Cross-posted from my article at The Conversation
Value capture actually can work when it comes to funding new transport infrastructure. My research on the Gold Coast light rail provides the figures to demonstrate the size of the gains to nearby land values, which were around 25% of the A$1.2 billion capital cost in stage one of the project.
Value capture is the idea that new transport infrastructure can be financed, or at least partly, by increases in land value around the project. It’s something Prime Minister Malcolm Turnbull has promoted and industry experts have come out in support of, but the proof has so far been elusive.
To shed some light on the potential scale of such property value gains, I studied the changes in Gold Coast land values following the opening of the light rail project in July 2014.
Why land values?
The case for this type of “beneficiary pays” view is a moral one more than an economic one. The moral case is that publicly funded transport projects should not be undertaken for the benefit of a select group of landowners.
For example, we know that the planning system is susceptible to favouritism because it gives windfall gains to landowners. The same holds for transport investments. Thus, there is a fairness argument for taxing these “unearned” gains to fund the transport investment that caused them.
But while we know that transport investments typically increase land values in areas that become more accessible, does a new rail line increase land values by 5%, or 50%? Taken together, what proportion of the transport investment costs can be funded by these gains? Are they 10%, or even perhaps 100%?
Who benefits, and by how much?
To answer the question of how large land values gains are, I used the full suite of statutory land valuations data available in the Gold Coast to tease out the land value variation over time at different distances from the light rail stations. By doing this I could see the path of relative land values for properties within 100 metres of the stations, between 100 and 200m, and so forth, up to 2 kilometres.
I found that land within 400m of the stations increased in value by 7% more than land between 400m and 2km from the stations in the year after the light rail began operation. This is in keeping with the results of some previous international studies.

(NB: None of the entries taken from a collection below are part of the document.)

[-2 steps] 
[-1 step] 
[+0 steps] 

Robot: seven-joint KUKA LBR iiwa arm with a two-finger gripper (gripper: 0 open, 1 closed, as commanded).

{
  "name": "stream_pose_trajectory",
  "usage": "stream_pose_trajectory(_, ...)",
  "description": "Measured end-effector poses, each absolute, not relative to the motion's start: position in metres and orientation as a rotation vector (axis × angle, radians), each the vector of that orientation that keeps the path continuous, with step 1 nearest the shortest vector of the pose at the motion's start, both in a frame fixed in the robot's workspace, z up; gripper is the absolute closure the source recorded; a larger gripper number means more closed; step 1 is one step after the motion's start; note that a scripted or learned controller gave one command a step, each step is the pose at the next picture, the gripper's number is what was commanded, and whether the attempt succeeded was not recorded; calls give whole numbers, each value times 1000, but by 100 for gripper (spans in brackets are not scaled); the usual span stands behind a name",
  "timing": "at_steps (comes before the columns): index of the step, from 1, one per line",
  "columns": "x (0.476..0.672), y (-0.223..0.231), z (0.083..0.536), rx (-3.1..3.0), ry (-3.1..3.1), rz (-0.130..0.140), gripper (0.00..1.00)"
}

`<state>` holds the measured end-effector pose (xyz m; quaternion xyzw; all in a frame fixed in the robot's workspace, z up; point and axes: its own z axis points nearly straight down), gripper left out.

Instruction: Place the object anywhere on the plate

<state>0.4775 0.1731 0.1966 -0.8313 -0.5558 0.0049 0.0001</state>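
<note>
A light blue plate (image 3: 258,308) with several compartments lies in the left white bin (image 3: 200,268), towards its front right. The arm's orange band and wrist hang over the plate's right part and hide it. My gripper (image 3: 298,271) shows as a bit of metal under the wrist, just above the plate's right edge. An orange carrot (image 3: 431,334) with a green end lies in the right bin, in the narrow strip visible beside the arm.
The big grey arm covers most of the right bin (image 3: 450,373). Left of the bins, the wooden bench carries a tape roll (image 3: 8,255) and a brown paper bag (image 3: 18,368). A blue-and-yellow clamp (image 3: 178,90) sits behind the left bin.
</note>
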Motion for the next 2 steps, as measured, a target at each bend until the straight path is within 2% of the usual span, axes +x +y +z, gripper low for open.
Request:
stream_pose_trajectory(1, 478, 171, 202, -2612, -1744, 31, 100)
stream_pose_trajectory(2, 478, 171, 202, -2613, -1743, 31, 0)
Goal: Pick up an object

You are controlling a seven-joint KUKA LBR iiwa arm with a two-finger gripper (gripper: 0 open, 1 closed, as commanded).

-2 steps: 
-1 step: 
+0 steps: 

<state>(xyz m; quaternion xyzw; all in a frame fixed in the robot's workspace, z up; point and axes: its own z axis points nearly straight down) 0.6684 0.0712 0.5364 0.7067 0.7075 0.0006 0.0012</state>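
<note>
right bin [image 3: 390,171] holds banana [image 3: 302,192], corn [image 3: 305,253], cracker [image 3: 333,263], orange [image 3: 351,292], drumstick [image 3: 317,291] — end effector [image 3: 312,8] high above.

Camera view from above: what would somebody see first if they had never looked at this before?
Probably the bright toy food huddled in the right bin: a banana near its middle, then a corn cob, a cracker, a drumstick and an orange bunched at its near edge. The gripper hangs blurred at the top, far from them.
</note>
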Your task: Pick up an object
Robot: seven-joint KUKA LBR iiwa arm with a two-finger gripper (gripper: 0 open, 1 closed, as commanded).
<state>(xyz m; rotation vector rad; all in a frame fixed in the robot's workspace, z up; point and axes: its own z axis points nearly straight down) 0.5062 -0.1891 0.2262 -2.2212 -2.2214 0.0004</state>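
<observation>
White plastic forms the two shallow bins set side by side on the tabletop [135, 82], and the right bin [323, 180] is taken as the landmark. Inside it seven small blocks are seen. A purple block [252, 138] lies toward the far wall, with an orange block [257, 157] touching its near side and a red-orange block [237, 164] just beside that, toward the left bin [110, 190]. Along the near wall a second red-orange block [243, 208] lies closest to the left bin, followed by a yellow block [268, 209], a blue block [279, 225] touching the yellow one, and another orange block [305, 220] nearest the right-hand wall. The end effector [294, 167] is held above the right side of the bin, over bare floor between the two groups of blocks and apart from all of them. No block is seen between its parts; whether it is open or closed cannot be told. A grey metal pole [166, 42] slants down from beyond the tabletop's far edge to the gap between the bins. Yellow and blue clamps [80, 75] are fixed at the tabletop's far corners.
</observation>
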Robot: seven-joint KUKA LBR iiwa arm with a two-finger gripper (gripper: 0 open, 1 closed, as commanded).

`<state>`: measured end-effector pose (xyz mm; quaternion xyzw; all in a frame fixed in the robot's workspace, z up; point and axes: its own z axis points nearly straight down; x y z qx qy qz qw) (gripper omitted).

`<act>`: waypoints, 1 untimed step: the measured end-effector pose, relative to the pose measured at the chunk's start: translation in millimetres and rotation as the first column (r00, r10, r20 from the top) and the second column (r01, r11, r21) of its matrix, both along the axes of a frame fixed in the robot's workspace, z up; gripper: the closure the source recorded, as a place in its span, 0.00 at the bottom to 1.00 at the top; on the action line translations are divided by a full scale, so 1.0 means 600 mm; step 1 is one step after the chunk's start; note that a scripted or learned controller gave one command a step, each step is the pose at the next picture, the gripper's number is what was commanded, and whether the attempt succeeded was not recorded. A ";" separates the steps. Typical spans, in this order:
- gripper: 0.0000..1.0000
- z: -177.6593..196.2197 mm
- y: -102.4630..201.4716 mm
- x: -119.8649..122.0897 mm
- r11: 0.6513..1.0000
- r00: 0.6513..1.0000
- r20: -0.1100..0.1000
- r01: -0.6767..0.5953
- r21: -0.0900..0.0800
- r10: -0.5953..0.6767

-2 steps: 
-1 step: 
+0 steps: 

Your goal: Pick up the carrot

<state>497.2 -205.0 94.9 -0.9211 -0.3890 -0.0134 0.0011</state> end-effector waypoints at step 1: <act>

By applying the price deviation to the total value of land in those areas (a little over A$4.2 billion in 2015), I could then estimate that the absolute change in land value was A$300 million. This is the once-off gain to the owners of the 1,324 plots of land within 400m of the light rail stations as a result of this transport investment.
This estimated value gain is net of additional rates and charges that arise automatically from increasing land values. It is also net of the additional charge levied citywide to help fund transport investment in the city.
How much funding can value capture deliver?
At a 5% market interest rate, those capital gains are equivalent to an annual revenue stream of A$15 million. This is the total possible revenue from a funding system that perfectly captured all land value gains.
However, state governments already levy taxes on land values, though in Queensland there are many exemptions, including for land holdings under A$600,000 in value. After this, the marginal rate is between 1% and 1.75%.
It is possible to estimate the additional revenue available to the state government from land value gains due to this investment in the hypothetical situation where there are no exemptions. At a 1% land value tax rate, this would be an automatic increase of approximately A$2.5 million in annual land tax income from the value gains due to the light rail. At a 1.75% rate with no exceptions, the revenue would be A$3.9 million per year.
Overall, the land value gains from the Gold Coast light rail were around 25% of the capital cost. One of the simplest ways to capture these land value gains is to expand the existing state land tax system to remove exemptions. That would automatically capture 17-26% of the potential revenue from the value gains.